┌────────

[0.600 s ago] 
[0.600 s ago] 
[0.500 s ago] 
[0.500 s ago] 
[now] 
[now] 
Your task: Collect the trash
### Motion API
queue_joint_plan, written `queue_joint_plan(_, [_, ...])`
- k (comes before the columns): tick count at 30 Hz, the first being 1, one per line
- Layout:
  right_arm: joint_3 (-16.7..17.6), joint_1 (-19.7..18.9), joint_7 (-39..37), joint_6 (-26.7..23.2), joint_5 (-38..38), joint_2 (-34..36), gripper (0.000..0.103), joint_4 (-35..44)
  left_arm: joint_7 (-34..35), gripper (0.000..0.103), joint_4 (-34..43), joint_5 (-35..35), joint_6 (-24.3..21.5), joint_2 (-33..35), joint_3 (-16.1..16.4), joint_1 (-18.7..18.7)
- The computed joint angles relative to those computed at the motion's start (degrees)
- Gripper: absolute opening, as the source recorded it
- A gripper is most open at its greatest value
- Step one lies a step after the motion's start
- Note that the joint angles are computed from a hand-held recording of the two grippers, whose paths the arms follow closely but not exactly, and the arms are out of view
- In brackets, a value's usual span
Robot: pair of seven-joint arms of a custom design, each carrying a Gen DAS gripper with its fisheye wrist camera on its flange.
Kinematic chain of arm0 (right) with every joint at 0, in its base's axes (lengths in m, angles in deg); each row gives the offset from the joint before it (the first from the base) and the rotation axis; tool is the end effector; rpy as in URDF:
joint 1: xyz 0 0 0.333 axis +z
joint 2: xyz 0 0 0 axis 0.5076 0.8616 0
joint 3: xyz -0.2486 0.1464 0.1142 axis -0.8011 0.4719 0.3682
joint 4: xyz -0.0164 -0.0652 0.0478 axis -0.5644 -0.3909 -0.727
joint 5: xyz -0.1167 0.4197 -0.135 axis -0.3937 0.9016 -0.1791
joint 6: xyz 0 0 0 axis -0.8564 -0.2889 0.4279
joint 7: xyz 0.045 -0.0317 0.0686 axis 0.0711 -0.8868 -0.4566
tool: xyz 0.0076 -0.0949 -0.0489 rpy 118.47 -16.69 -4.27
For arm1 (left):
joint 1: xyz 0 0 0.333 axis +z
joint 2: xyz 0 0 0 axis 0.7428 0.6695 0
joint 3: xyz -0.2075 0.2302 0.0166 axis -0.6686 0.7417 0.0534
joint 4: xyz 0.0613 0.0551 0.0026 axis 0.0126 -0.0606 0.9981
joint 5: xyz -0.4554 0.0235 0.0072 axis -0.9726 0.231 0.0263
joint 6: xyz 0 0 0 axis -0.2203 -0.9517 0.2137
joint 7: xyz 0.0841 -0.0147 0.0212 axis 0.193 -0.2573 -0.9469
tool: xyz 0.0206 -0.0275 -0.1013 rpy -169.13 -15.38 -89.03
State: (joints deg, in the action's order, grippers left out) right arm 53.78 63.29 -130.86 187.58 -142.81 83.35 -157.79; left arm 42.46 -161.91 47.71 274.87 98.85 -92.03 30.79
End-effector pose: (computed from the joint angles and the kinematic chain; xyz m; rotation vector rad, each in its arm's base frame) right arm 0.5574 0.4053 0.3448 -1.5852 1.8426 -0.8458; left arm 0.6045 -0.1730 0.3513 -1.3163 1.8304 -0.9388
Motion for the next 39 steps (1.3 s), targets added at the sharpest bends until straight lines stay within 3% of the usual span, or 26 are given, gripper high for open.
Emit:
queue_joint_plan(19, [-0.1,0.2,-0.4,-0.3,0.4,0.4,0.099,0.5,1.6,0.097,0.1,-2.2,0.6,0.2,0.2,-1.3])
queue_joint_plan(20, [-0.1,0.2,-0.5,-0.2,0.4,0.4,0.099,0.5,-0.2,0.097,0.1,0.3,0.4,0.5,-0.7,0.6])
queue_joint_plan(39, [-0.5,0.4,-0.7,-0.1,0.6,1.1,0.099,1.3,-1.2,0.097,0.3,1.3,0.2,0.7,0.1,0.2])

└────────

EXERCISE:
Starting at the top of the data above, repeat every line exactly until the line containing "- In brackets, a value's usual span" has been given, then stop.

REPLY TO THE TASK:
[0.600 s ago] 
[0.600 s ago] 
[0.500 s ago] 
[0.500 s ago] 
[now] 
[now] 
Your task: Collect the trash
### Motion API
queue_joint_plan, written `queue_joint_plan(_, [_, ...])`
- k (comes before the columns): tick count at 30 Hz, the first being 1, one per line
- Layout:
  right_arm: joint_3 (-16.7..17.6), joint_1 (-19.7..18.9), joint_7 (-39..37), joint_6 (-26.7..23.2), joint_5 (-38..38), joint_2 (-34..36), gripper (0.000..0.103), joint_4 (-35..44)
  left_arm: joint_7 (-34..35), gripper (0.000..0.103), joint_4 (-34..43), joint_5 (-35..35), joint_6 (-24.3..21.5), joint_2 (-33..35), joint_3 (-16.1..16.4), joint_1 (-18.7..18.7)
- The computed joint angles relative to those computed at the motion's start (degrees)
- Gripper: absolute opening, as the source recorded it
- A gripper is most open at its greatest value
- Step one lies a step after the motion's start
- Note that the joint angles are computed from a hand-held recording of the two grippers, whose paths the arms follow closely but not exactly, and the arms are out of view
- In brackets, a value's usual span

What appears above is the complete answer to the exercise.